(Beginning of Records supplied)

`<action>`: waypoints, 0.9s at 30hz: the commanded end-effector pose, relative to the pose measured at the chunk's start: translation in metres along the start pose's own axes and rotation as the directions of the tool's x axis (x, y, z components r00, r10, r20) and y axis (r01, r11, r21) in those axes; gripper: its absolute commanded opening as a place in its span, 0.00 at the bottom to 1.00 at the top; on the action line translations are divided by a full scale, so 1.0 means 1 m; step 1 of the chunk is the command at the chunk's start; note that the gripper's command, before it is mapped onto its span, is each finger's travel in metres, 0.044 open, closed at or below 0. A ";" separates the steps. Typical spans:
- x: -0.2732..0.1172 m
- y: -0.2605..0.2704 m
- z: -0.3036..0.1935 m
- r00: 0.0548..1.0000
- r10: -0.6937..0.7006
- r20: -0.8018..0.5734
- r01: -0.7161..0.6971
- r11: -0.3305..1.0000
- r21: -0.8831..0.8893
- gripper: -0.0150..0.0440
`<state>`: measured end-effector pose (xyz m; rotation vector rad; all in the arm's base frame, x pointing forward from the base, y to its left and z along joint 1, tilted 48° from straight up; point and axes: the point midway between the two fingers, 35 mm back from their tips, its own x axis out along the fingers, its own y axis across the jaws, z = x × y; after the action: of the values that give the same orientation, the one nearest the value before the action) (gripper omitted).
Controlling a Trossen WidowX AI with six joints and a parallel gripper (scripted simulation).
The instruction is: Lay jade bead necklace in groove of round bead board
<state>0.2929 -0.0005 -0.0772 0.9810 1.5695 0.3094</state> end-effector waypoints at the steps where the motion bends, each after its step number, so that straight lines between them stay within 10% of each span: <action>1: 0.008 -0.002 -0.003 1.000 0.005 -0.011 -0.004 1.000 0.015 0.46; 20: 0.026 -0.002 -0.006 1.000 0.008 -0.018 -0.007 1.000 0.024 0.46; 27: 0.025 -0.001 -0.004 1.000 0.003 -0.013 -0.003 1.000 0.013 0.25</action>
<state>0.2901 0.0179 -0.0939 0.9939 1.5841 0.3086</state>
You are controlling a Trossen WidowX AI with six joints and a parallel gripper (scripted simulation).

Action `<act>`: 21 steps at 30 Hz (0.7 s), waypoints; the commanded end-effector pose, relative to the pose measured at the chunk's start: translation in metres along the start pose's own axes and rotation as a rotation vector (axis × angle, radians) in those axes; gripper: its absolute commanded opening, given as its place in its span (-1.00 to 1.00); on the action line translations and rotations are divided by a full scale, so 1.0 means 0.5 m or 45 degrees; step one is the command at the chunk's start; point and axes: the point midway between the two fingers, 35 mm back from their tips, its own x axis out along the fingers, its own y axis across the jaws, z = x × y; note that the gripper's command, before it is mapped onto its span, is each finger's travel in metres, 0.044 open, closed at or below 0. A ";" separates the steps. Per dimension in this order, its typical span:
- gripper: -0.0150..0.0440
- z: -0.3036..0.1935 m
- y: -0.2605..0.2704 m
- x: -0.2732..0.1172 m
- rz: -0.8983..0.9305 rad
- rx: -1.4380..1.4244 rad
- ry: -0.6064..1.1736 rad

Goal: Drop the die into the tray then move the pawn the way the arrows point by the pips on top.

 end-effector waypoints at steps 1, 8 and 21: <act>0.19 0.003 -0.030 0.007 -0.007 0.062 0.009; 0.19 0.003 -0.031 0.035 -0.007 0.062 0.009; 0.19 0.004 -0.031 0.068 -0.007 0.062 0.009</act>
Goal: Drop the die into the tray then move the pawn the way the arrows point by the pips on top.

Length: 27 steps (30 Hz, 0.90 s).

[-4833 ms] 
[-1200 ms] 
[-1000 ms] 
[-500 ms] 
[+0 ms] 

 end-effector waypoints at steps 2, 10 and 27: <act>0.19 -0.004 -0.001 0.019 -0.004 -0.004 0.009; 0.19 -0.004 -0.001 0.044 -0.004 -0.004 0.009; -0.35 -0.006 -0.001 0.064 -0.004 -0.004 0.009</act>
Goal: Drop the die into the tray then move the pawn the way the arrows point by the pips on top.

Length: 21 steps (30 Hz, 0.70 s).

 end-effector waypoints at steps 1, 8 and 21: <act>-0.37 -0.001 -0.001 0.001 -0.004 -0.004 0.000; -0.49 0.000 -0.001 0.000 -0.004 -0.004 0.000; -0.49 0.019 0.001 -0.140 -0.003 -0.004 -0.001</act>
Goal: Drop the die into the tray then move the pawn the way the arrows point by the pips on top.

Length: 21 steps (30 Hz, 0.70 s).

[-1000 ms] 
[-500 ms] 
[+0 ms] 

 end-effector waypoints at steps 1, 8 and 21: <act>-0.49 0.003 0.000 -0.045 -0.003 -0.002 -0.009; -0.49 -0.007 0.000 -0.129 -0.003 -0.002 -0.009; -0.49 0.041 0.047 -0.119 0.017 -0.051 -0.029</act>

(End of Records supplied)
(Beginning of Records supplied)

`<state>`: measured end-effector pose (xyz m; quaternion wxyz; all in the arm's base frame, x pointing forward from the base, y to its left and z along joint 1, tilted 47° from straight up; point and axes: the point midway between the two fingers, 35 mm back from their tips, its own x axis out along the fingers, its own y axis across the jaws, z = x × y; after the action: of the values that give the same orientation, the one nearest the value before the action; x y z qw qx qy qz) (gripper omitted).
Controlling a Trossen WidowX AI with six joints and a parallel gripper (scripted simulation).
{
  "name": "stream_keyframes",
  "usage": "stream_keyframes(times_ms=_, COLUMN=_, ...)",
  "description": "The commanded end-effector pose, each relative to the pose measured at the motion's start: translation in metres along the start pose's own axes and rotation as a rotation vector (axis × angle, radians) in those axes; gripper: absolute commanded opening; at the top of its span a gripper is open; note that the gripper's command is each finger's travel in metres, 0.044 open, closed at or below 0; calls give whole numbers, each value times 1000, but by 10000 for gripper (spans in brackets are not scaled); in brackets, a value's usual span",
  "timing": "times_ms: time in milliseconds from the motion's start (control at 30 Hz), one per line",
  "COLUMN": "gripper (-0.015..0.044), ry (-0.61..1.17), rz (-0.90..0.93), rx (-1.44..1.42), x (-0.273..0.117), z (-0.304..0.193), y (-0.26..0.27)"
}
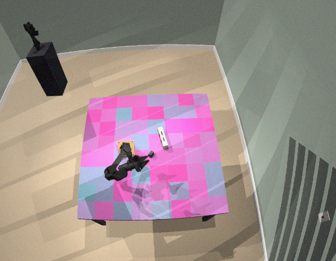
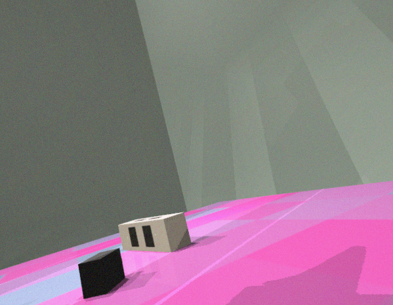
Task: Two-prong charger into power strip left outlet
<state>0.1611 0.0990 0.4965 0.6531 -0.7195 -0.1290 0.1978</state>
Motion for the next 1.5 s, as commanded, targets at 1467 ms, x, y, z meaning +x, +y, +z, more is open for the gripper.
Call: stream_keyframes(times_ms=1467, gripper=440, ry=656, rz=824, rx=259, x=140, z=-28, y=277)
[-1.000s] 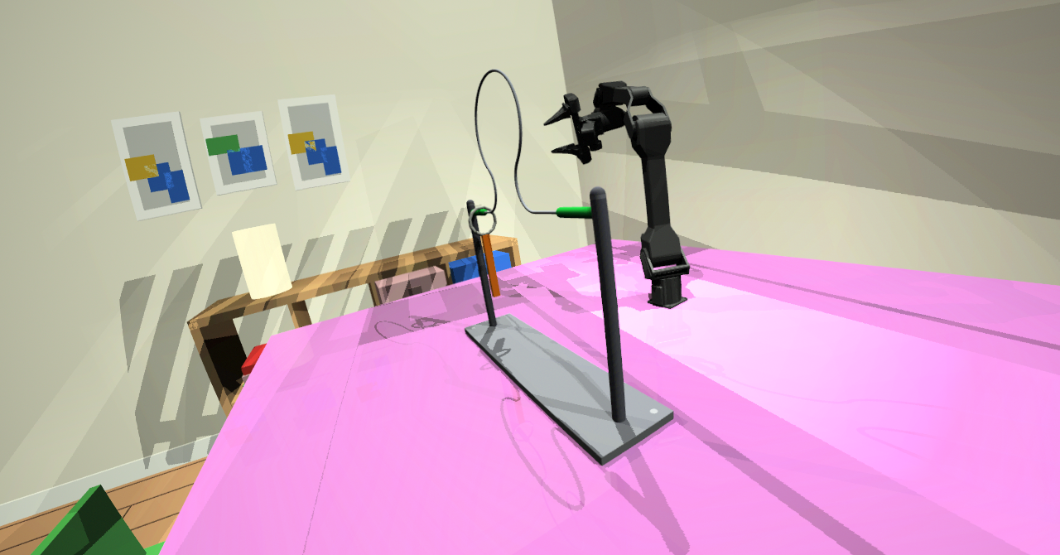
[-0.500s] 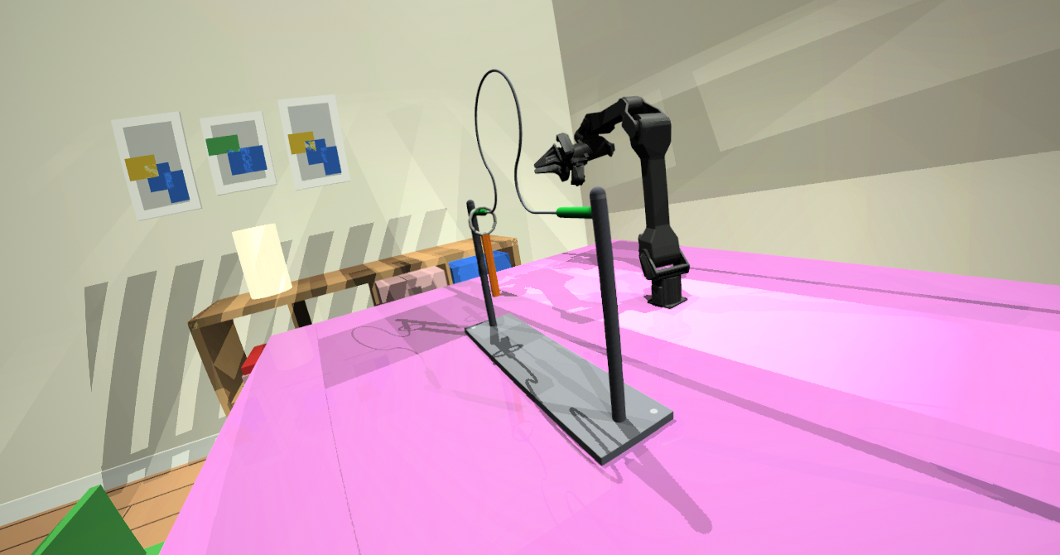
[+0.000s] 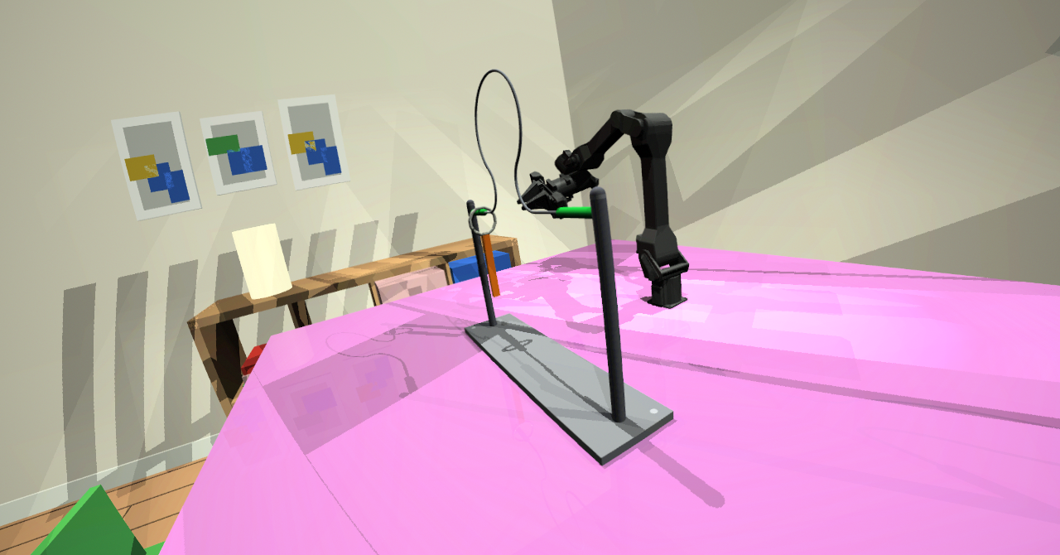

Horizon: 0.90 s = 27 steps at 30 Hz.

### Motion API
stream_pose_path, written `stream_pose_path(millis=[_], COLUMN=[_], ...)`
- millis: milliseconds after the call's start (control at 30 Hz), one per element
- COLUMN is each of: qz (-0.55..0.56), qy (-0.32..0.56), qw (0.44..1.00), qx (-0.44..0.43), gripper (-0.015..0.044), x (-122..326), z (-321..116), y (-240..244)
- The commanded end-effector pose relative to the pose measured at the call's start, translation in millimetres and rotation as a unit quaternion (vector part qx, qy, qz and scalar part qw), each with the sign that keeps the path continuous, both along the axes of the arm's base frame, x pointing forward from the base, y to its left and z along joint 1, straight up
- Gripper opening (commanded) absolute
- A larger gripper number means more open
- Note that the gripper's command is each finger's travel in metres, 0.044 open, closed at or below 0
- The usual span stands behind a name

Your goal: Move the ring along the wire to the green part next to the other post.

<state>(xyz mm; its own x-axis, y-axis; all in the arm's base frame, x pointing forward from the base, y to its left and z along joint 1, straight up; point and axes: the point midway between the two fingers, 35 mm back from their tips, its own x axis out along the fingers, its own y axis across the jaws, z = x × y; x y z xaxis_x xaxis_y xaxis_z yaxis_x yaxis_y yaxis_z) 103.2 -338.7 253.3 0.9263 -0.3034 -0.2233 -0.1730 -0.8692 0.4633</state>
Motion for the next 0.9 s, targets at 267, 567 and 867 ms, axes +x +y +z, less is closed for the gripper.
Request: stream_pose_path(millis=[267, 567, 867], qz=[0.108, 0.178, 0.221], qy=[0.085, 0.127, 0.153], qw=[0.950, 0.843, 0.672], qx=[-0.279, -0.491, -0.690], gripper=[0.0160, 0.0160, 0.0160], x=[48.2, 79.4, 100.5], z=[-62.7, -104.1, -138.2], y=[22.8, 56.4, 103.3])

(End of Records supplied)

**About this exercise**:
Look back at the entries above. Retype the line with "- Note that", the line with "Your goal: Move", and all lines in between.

**Solution to this problem**:
- Note that the gripper's command is each finger's travel in metres, 0.044 open, closed at or below 0
- The usual span stands behind a name

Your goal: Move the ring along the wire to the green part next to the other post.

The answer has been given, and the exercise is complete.